もちろん、それで桧山の態度が許されるわけではありません。ただ、会社の中では誰もが何かに負けているのかもしれないと感じさせます。あかねは、その負けた企画を引き受けることで、自分の勝負に変えようとしているのです。

第5話が作品全体に残した問いは「勝ちたい理由を見失わないこと」

第5話は、勝負の回です。ただし、勝敗そのものよりも、人物たちがなぜ勝ちたいのかを描いた回でした。負けたくない感情は、人を動かす力にも、壊す力にもなります。
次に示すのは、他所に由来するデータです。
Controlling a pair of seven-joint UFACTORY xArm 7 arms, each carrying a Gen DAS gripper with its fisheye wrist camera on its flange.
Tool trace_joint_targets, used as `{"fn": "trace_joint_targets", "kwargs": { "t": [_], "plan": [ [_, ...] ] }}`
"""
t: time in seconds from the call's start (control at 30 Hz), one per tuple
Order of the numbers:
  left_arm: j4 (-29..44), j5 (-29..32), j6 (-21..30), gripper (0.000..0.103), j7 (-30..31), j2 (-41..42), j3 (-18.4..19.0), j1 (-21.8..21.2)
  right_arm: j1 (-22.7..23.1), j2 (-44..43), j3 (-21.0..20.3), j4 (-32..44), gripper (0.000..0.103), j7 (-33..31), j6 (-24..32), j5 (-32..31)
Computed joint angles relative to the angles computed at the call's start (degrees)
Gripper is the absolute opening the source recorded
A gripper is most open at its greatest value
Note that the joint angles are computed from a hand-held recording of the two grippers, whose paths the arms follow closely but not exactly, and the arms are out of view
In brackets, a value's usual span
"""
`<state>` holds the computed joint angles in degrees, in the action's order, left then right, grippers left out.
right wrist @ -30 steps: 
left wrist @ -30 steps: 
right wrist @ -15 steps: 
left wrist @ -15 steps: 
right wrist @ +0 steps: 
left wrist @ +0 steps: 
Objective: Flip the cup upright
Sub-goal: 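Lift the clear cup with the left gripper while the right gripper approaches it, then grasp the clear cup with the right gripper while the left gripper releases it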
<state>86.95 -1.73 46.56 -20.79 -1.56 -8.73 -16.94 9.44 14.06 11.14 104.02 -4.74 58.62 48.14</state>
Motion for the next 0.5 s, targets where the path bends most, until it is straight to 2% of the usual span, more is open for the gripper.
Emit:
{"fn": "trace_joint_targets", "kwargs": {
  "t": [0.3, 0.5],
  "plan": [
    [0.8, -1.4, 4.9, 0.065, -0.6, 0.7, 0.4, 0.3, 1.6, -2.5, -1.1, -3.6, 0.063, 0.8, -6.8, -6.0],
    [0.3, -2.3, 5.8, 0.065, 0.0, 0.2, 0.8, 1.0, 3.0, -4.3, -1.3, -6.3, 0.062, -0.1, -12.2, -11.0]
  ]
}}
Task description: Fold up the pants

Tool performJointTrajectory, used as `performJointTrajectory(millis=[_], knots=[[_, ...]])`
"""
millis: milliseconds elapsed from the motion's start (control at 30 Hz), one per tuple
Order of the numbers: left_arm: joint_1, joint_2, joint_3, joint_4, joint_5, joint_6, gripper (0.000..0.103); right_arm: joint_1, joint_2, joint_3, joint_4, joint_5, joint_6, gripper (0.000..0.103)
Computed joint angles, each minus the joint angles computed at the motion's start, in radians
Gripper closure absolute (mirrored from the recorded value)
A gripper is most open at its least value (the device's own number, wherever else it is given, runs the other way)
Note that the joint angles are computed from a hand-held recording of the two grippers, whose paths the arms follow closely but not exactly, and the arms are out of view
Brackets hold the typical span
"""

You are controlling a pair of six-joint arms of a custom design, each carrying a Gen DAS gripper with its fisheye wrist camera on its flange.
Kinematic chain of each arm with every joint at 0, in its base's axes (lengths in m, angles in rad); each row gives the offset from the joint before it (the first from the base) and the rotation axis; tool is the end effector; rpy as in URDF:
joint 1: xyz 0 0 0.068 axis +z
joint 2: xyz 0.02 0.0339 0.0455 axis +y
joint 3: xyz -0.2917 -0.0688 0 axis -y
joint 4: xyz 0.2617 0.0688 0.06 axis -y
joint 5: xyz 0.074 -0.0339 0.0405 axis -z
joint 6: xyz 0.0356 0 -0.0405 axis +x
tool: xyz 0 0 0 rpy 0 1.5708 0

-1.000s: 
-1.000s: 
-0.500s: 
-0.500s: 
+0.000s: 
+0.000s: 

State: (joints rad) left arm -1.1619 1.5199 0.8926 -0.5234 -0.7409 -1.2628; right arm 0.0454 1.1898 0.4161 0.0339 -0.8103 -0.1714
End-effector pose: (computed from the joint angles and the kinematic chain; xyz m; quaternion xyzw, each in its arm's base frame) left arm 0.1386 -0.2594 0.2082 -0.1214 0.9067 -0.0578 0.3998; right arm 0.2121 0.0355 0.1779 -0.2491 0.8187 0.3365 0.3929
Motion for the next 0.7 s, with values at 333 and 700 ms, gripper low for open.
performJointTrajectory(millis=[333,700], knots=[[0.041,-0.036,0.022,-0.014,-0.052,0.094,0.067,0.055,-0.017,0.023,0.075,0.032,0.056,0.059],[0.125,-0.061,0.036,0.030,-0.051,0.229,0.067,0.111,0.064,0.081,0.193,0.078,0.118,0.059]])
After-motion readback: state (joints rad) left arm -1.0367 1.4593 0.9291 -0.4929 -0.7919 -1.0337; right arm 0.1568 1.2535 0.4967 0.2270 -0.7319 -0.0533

勝ちたい気持ちは、誰かを支えることも、自分を追い詰めることもある

織田の勝ちたい気持ちは、営業3課を前へ進めます。安芸の勝ちたい気持ちは、課を現実的に勝たせる道を探します。あかねの負けたくない気持ちは、捨てられた企画を再生する力になります。こうした感情は、人物たちを動かすエネルギーです。
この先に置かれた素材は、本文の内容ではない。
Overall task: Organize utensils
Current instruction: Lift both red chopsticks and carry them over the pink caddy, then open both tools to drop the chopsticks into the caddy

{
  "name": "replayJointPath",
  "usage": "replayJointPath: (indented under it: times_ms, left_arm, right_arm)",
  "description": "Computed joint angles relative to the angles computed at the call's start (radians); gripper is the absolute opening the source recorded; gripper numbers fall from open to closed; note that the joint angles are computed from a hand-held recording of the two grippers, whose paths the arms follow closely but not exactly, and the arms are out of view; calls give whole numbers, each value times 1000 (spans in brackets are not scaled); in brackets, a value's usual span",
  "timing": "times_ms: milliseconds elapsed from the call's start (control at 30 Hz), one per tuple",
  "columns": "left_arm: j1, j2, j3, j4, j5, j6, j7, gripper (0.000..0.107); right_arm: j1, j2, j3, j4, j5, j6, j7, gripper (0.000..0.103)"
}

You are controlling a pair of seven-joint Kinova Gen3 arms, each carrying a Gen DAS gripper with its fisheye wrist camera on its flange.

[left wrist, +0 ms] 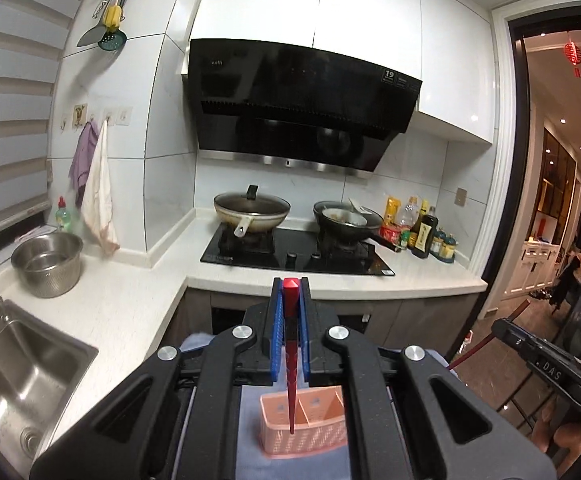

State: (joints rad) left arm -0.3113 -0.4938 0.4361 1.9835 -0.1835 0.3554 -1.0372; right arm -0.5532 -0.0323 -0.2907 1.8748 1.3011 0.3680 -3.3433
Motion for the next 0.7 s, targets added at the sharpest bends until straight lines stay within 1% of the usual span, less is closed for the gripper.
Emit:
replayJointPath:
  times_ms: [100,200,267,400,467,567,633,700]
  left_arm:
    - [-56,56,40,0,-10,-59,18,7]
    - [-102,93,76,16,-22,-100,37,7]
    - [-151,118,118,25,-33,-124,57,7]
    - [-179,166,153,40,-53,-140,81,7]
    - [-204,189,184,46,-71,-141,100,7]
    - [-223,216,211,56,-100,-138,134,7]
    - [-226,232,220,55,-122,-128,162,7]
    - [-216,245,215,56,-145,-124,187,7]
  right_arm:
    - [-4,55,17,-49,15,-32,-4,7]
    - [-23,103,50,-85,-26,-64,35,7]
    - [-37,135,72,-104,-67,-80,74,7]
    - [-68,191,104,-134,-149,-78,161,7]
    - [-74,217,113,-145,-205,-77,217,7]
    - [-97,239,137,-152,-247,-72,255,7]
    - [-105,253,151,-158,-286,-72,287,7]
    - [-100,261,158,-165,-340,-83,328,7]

一方で、桐明の負けたくない気持ちは、自分を追い詰めています。歩への嫉妬、上司への不満、転職への逃げ道。そのどれもが、桐明を前へ進ませる可能性もありますが、間違えれば孤立を深めます。

第5話が描いたのは、「負けたくない」という感情そのものではなく、その感情をどこへ向けるかの危うさです。誰かを支えるために使えば力になり、比較だけに使えば自分を削っていく。そこがこの回の核心でした。

次回に向けて、営業3課と同期たちの勝負がどう交わるか気になる

第5話の終わりでは、すべてが未決着です。営業3課の企画はまだ苦しい状況にあり、桐明の転職思考も残り、あかねの企画再生もこれからです。だからこそ、次回に向けて気になることが多い回でした。

特に、営業3課の新規事業企画と、あかねの保留案件がどう動くのかは注目です。どちらも「通らないものをどう通すか」というテーマを抱えています。歩が営業3課の中でどんな一手を見つけるのか、あかねが捨てられた企画にどう新しい価値を与えるのか。ここが次回の大きな見どころになりそうです。

そして桐明です。彼がこのまま転職へ気持ちを傾けるのか、それとも結城のもとで自分の未熟さに気づくのか。歩への嫉妬が、同期の絆を壊すのか、それとも成長のきっかけになるのか。第5話は、人物たちの感情を次回へ大きく揺らした回でした。